Priority 2 — a device-resident nonce-seed pipeline. The post-activation regime pays for host readback and re-staging. Compact the GPU pre-hash scan into a pass list instead of a flag per nonce, keep seed and sigma data device-side for passing candidates, feed per-candidate generation from device-owned buffers, and return only (nonce, digest, pass/fail) to the CPU for confirmation. Attack the staging, not the multiply.

Priorities 3–5are a true candidate-grid Metal kernel (candidate index as an extra grid dimension), CUDA multi-GPU nonce-seed sharding — the biggest CUDA-only gap, since nonce-seed mining still concentrates on the first device — and GPU-side product finalization, all gated behind expanded byte-exact tests and CPU confirmation before a block is stamped. CUDA couldn't be benchmarked locally: a MacBook has no NVIDIA GPU, so those numbers need a real multi-GPU Linux host.

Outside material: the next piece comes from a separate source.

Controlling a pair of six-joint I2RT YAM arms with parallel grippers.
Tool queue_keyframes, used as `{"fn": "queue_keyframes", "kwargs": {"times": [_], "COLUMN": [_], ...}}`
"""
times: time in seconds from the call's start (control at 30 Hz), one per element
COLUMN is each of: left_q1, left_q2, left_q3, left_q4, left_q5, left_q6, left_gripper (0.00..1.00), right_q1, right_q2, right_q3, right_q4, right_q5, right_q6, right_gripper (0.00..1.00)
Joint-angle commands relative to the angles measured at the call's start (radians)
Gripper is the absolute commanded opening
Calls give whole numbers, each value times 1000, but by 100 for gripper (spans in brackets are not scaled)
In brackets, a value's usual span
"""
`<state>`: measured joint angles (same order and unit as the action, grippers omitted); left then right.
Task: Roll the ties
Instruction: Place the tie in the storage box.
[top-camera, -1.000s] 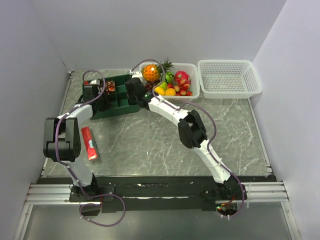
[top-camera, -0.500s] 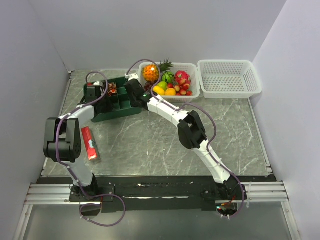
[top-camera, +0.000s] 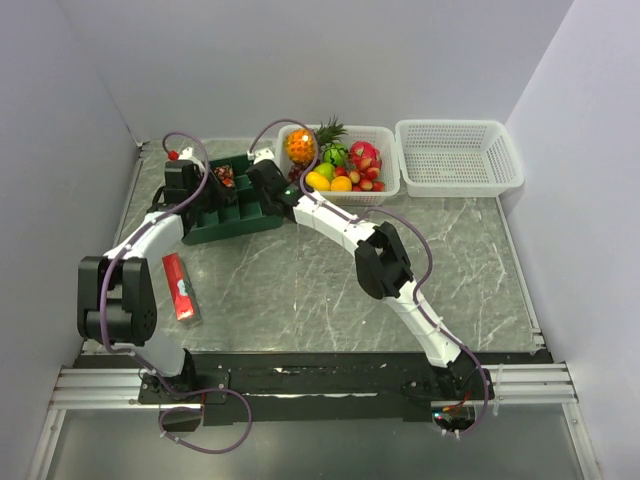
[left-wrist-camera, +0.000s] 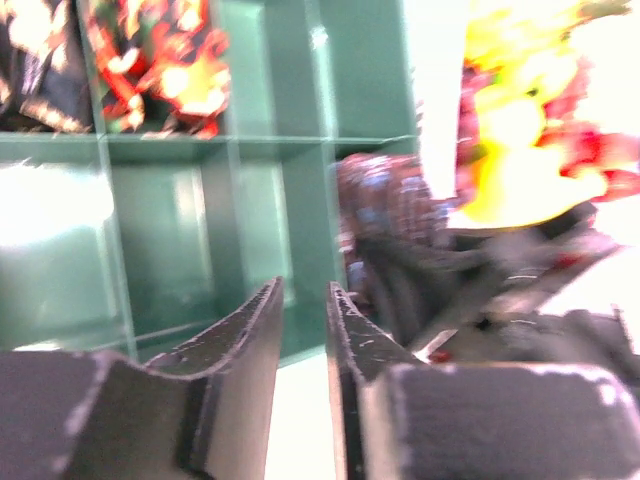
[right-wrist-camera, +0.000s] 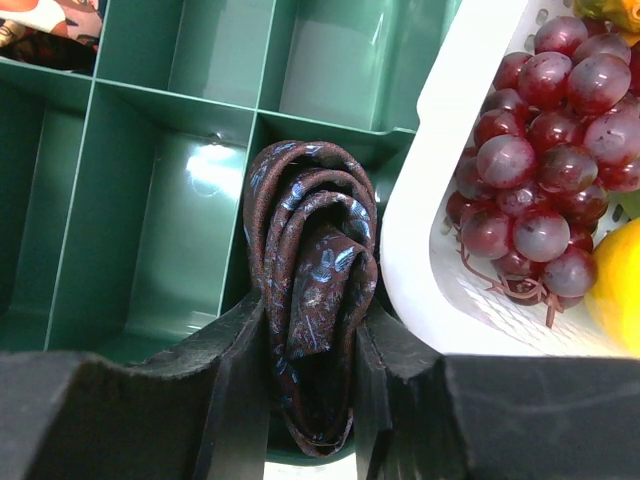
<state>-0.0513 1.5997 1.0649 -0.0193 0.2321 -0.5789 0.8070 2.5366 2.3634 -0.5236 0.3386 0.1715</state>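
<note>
A rolled tie (right-wrist-camera: 312, 290), dark brown with small blue marks, stands on edge with my right gripper (right-wrist-camera: 310, 372) shut on it. It hangs at the green tray's (right-wrist-camera: 150, 260) compartment nearest the white fruit basket. The left wrist view shows the same tie (left-wrist-camera: 385, 215), blurred, to the right of my left gripper (left-wrist-camera: 303, 300). That gripper's fingers (left-wrist-camera: 250, 330) stand a narrow gap apart with nothing between them, just in front of the tray (left-wrist-camera: 170, 250). From above, the left gripper (top-camera: 200, 195) and right gripper (top-camera: 258, 198) both sit over the tray (top-camera: 240, 226).
Red-patterned rolled fabric (left-wrist-camera: 160, 60) fills a far tray compartment, with a darker piece (left-wrist-camera: 30, 60) beside it. A white basket of fruit (top-camera: 345, 160) touches the tray's right side, grapes (right-wrist-camera: 540, 200) nearest. An empty white basket (top-camera: 458, 155) stands further right. A red packet (top-camera: 180, 286) lies near the left arm.
My left gripper's fingers have parted slightly, and the left arm has shifted left, its elbow swinging outward. The right arm has crept slightly toward the back with the tie still held.
</note>
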Motion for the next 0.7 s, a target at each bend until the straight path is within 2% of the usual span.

6 · What generalizes beyond BTX

Five lessons for any fast path that must match a slow oracle.

Keep a slow oracle and never delete it. The CPU path isn't legacy — it's the definition of correct. The GPU is an optimization of it.
Watch contention counters, not just throughput. Pool-wait events explained every counterintuitive result here. Median nonces/sec alone would have sent us the wrong way on batch size.
Don't trust one batch size across regimes. Shared-base wanted 1; variable-base wanted 16. Same binary, same GPU, opposite answers.
Verify the GPU is even being used.A sandbox silently demoted the benchmark to CPU. Zero fallbacks isn't an assumption — it's a metric you assert in the test gate.
Calibrate instead of constant-folding. The cheapest, safest win was measuring the host and caching the result. Hardware is too varied for a magic number.

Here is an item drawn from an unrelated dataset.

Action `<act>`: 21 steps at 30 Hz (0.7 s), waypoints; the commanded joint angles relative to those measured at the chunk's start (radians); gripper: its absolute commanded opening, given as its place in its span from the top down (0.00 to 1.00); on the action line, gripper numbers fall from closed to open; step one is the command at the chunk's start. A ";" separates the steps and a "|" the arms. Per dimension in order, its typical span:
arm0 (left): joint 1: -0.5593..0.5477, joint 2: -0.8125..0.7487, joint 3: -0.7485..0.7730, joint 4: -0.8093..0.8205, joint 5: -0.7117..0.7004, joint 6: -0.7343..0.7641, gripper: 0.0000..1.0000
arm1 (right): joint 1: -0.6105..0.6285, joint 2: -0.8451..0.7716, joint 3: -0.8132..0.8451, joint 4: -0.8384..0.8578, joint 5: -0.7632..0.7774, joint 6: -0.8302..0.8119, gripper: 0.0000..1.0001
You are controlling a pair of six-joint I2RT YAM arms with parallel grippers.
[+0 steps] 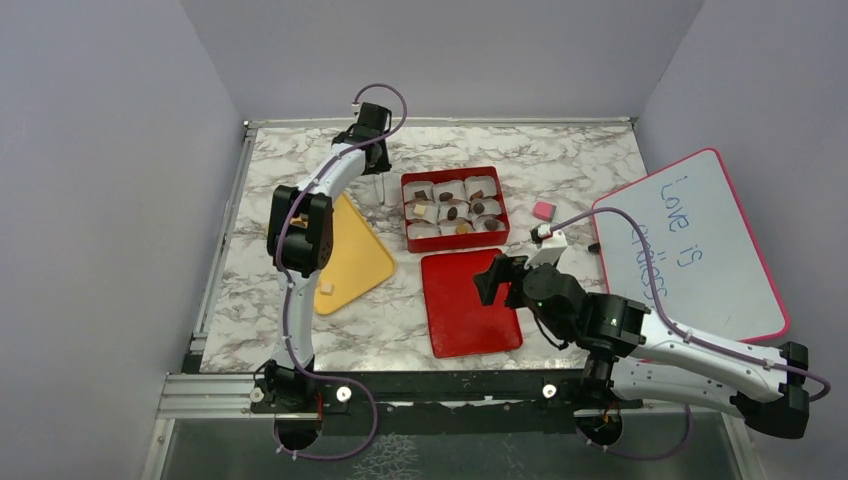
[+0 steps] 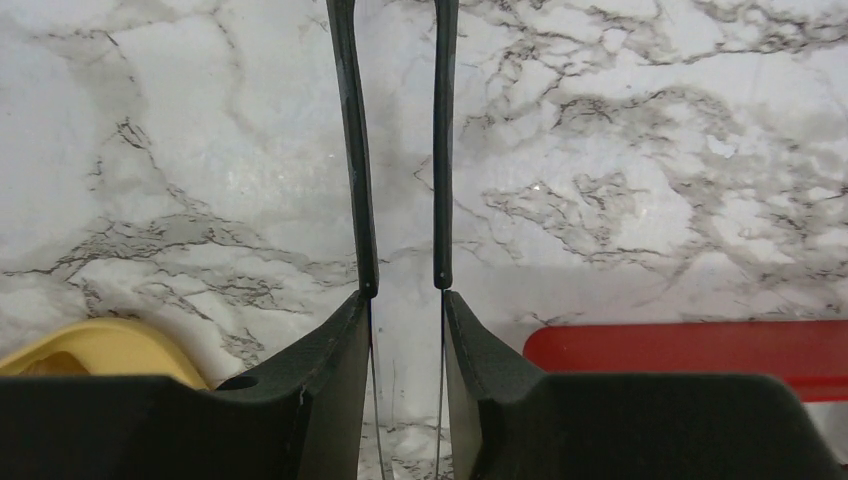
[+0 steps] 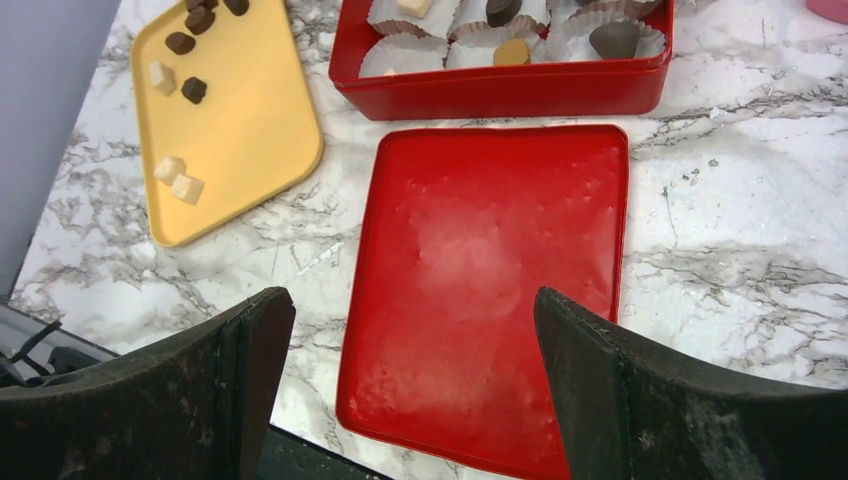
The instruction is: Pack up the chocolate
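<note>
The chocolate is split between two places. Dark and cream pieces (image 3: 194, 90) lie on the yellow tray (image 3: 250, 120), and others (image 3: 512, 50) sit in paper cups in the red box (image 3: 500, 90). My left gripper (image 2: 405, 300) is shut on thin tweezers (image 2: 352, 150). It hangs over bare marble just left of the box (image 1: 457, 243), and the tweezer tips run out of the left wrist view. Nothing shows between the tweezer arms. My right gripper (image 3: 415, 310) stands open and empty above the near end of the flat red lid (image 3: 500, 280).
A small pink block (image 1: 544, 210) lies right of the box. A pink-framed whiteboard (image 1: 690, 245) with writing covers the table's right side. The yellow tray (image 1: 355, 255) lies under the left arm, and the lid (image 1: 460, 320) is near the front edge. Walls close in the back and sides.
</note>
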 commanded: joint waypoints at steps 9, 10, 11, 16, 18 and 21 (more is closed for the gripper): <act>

No consensus-math changes. No replacing M31 integer arithmetic. The next step is a calibration-backed backend policy plus device-resident nonce-seed batching — and, on real NVIDIA hardware, multi-GPU sharding. Sometimes the highest-leverage GPU optimization is to stop guessing and start measuring.

FAQ

MatMul GPU optimization — questions

Does this change BTX consensus or the mining math?: No. The whole point of the research is that none of it touches consensus. The CPU solver stays the correctness oracle, the M31 integer arithmetic over 2³¹−1 is unchanged, and every GPU result is checked bit-for-bit against the CPU before a block is stamped. The gains come from staging, batching, and per-host tuning — not from changing what counts as a valid block.
Why was batch size 1 the fastest on the M5?: For shared-base mining, larger batches generated thousands of buffer-pool wait events before they recovered the cost in GPU utilization. On a 10-core Metal GPU with a finite buffer pool, batch 1 hit 6,303 nonces/sec with zero pool waits, while batch 32 dropped to 5,321 with over 4,000 waits. Bigger isn't faster when the pool is the bottleneck.
Why is the recommendation 'calibrate' instead of a fixed setting?: Because the best setting changes between mining regimes and across hardware. Shared-base mining wanted batch 1; variable-base (post nonce-seed) mining wanted batch 16 on the same machine. A short calibration pass measures the host and caches the winning parameters keyed by device, GPU core count, shape, and activation regime — so no single hard-coded constant is left guessing for someone else's GPU.
Could CUDA be benchmarked too?: Not locally — a MacBook has no NVIDIA GPU. The CUDA path is build-gated (BTX_ENABLE_CUDA_EXPERIMENTAL, sm_80 or newer) and its fallback and parity scaffolding is tested, but real performance numbers need a multi-GPU Linux host. The biggest CUDA-only gap is multi-GPU nonce-seed sharding, which still concentrates on the first selected device.
What's the single most reusable lesson here?: When your fast path has to match a slow oracle bit-for-bit, your optimization budget goes into staging, batching, and measurement — not clever arithmetic. Keep the slow oracle forever, watch contention counters and not just throughput, and verify the GPU is even being used: a sandbox silently demoted the benchmark to CPU until it was run outside the sandbox.

20× on Apple Silicon.And not one line of consensus math changed.